Bruh: an Ode to Middle School Parents
By Susan Johnson, Director of Middle School

If you’re currently living with a middle schooler, you may have noticed that the child who once popped out of bed at 6:00 a.m. eager to get to school now requires three alarms, a pep talk, and what feels like a formal negotiation. After school, instead of an enthusiastic detailed recap of every moment, you’re greeted with “fine,” “bruh!,” or a dramatic sigh that suggests the day was both exhausting and classified.

The carefree days of lower school have been replaced with heavier homework, semester exams, and slang that requires subtitles. If your home has shifted from a cheerful Disney storyline to something closer to a reality survival show, take a deep breath—you haven’t lost your parenting touch, and they haven’t lost their minds. You’ve simply entered the middle school years.

The truth is, middle school is supposed to feel like a bit of a grind. It’s messy. It’s uncomfortable. It’s rarely graceful. In fact, it’s downright awkward. But that friction your child is experiencing? That’s a sign of growth.

This is one of the most intense developmental phases that humans face—cognitively, emotionally, and socially. Students suddenly become hyper-aware of where they fit in. Many are convinced everyone else has life perfectly curated while they alone missed the memo. It’s uncomfortable to watch as a parent, but that discomfort serves a powerful purpose. It’s preparing them for high school and for life beyond it.

Complexity breeds competence in these years. Moving from one homeroom teacher to six academic teachers requires a significant leap in executive functioning. Students must juggle different expectations, teaching styles, deadlines, and academic demands—often while trying to remember where they put their Stanley water bottle. Add in the daily navigation of friendships and the ever-changing “cool” factor, and it’s no wonder they’re tired.
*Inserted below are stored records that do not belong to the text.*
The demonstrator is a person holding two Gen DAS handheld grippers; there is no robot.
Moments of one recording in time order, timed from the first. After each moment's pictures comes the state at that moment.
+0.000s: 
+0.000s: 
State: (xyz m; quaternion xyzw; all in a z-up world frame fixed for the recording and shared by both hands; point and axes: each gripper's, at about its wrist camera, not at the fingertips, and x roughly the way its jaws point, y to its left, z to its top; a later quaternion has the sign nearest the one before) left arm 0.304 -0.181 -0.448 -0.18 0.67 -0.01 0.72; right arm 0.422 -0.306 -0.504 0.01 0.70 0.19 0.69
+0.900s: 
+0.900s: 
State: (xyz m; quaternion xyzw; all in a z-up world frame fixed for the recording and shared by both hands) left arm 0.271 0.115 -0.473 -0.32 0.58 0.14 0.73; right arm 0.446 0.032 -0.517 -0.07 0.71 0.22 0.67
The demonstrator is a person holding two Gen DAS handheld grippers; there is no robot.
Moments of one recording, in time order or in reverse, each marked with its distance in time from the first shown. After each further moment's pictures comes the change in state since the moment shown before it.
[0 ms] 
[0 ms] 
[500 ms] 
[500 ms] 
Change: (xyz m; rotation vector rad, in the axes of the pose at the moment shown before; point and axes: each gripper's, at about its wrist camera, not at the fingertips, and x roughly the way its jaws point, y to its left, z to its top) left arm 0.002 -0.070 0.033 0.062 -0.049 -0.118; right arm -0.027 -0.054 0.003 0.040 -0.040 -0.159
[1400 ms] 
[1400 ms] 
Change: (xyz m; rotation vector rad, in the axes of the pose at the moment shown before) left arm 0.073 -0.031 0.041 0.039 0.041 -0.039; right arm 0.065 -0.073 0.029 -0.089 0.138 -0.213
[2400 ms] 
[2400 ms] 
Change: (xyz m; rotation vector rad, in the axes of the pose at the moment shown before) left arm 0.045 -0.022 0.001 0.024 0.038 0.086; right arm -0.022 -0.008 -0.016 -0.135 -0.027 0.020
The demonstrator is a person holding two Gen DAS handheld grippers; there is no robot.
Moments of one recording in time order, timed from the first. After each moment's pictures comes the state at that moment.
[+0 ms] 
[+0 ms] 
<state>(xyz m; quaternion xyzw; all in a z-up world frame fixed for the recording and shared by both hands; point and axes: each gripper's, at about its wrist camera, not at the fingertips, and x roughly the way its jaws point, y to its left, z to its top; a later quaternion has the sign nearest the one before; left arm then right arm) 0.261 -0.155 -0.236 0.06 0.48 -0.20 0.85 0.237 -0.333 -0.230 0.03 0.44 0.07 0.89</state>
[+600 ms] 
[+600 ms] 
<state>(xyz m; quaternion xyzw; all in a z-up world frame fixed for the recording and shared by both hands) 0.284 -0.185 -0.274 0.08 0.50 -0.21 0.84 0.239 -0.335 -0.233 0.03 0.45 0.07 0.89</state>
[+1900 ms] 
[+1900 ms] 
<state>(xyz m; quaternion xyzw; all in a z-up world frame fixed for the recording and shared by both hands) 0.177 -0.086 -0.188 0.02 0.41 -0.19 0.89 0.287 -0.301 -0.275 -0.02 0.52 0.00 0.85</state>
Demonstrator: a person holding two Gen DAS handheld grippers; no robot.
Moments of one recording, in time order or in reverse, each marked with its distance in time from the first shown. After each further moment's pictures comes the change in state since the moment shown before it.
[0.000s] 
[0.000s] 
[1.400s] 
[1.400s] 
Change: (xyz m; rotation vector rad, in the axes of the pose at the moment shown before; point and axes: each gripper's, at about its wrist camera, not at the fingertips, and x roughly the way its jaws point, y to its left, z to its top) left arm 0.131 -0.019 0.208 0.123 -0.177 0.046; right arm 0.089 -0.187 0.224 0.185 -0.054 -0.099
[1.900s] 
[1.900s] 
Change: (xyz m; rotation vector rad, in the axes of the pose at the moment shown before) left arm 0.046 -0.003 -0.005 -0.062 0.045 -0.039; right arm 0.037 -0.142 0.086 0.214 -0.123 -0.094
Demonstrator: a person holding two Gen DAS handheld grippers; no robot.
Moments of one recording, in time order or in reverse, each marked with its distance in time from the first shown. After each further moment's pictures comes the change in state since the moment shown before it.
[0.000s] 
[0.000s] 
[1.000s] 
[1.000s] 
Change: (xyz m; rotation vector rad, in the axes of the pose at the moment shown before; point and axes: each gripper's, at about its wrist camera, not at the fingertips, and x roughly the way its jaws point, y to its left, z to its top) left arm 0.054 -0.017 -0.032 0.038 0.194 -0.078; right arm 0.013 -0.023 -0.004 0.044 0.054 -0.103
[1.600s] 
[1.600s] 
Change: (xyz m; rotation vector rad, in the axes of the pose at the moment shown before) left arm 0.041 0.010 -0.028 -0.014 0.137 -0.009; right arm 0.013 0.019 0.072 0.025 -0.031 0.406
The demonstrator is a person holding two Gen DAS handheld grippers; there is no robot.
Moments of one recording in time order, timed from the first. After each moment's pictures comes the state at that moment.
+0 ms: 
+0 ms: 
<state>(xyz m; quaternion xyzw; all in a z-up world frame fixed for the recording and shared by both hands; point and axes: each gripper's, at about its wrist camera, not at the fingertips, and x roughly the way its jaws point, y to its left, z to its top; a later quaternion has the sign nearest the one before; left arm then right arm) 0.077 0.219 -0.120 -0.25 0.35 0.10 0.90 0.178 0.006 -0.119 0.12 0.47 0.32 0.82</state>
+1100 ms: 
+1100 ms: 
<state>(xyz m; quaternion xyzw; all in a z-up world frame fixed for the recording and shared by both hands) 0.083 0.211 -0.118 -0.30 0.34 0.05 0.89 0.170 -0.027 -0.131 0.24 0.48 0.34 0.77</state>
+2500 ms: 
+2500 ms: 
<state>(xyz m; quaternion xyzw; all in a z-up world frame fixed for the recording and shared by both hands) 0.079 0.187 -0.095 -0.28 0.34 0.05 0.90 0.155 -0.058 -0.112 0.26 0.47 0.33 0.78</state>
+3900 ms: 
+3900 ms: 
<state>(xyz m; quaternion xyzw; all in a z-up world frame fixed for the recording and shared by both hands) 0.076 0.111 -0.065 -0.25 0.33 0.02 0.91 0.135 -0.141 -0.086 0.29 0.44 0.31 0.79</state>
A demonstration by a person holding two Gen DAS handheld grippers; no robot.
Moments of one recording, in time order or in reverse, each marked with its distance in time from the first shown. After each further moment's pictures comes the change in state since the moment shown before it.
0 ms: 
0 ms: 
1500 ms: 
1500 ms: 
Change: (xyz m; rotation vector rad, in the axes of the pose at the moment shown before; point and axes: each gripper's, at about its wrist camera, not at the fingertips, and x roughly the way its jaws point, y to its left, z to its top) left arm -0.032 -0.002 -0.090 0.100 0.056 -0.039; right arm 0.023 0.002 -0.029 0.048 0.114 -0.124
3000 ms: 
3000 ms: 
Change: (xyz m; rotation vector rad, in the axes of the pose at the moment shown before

Independence is a muscle. When they push boundaries, question every rule, or insist they “already know,” they are practicing for the day they’ll navigate the world without parents. It’s developmentally appropriate, even if it makes morning carpool overly stressful.

As parents, it can be hard. We’re wired to protect and to fix. But middle school is part of the long game of development. If it feels difficult, it’s because they’re learning new skills. Growth and comfort rarely coexist. While it’s tempting to rescue every forgotten assignment or smooth over every social bump, allowing them to manage challenges now lets them feel responsibility while the stakes are still relatively low and the safety net of home is firmly in place. 

Remember, they push boundaries to see if those boundaries hold. Your steady presence is their anchor, even when they act like they’d rather be anywhere else. Middle school is messy, moody, and often exhausting. But every hard day they navigate and every packed schedule they manage is building the toolkit they’ll need for the future.

Stay strong, parents. You’ve got this.